**Work item**
Below are records; work out how many of their lines contain "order" and give only that number.

**Saved entries**
----
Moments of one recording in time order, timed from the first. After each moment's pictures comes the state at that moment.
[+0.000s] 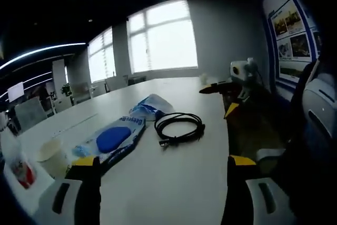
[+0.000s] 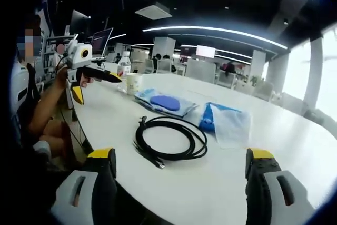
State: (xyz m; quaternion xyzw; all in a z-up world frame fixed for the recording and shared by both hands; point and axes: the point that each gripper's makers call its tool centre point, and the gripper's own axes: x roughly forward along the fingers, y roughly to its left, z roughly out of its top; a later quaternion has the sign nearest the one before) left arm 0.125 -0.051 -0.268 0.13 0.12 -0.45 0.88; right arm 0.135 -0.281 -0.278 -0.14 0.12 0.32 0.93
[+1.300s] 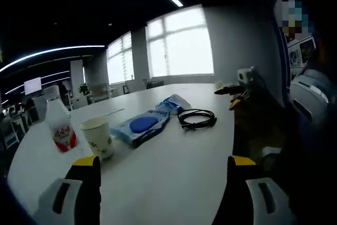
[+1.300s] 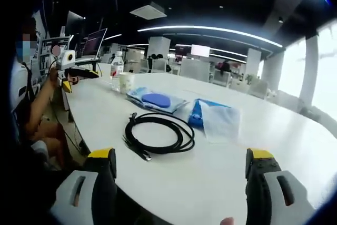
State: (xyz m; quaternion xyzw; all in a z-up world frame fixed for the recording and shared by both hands) left arm 0.100 0.046 -0.267 0.10 0.10 -0.39 0.91; right arm 0.142 -0.306 -0.281 -0.13 0.12 0.31 0.93
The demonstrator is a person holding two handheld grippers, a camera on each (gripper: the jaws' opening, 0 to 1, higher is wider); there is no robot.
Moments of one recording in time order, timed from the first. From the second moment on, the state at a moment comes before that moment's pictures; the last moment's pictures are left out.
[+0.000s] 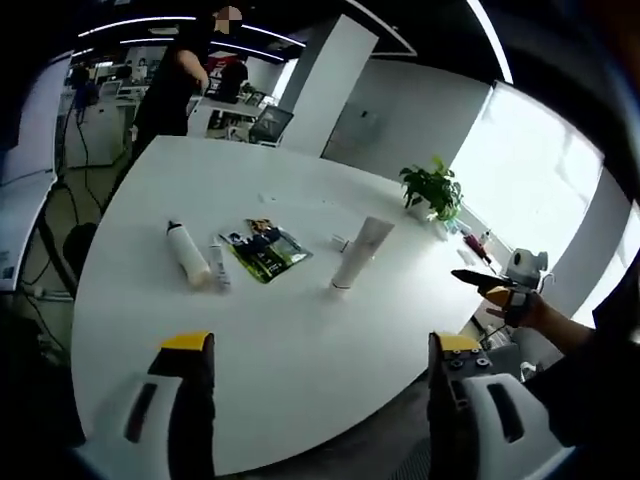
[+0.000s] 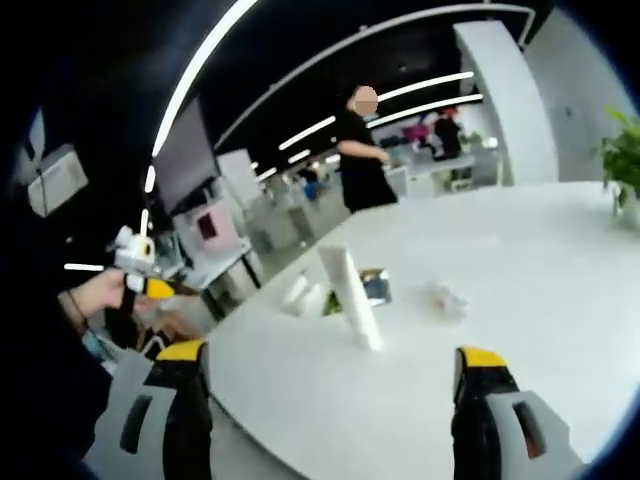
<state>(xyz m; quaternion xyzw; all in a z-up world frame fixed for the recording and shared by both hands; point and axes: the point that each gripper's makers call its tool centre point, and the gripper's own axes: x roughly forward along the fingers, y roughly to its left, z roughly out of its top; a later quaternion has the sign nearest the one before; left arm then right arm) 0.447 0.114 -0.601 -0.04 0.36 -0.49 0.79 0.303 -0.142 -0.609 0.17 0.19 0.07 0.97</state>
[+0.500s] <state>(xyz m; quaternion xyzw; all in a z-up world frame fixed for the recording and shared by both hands) 0.471 0.092 -0.631 -0.04 0.39 -0.48 0.78 0.300 -0.151 -0.623 0.17 0.21 0.06 0.96</state>
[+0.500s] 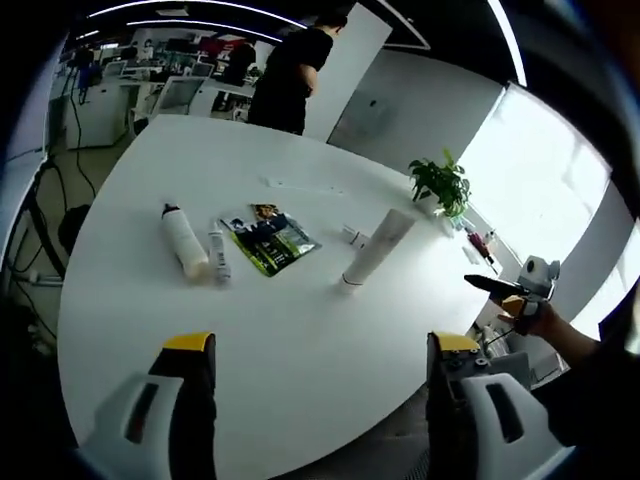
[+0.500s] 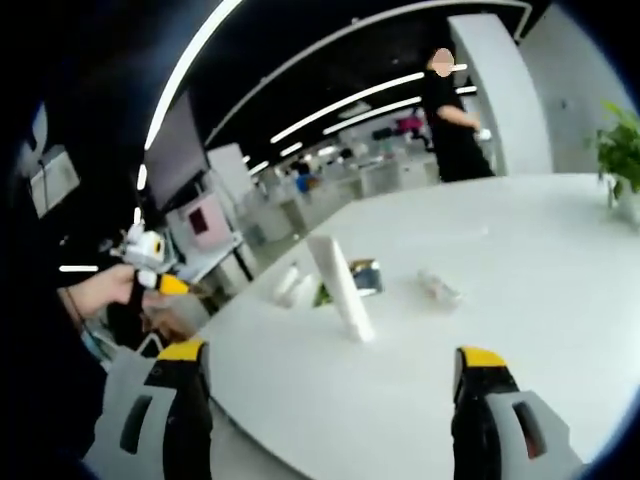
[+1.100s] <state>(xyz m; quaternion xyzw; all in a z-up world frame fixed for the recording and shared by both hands) 0.501 0.081 -0.655 -0.03 0.43 -0.48 0.77 0.307 -0.157 -0.633 0.18 0.22 0.04 0.96</state>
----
**Output for this exercise**
2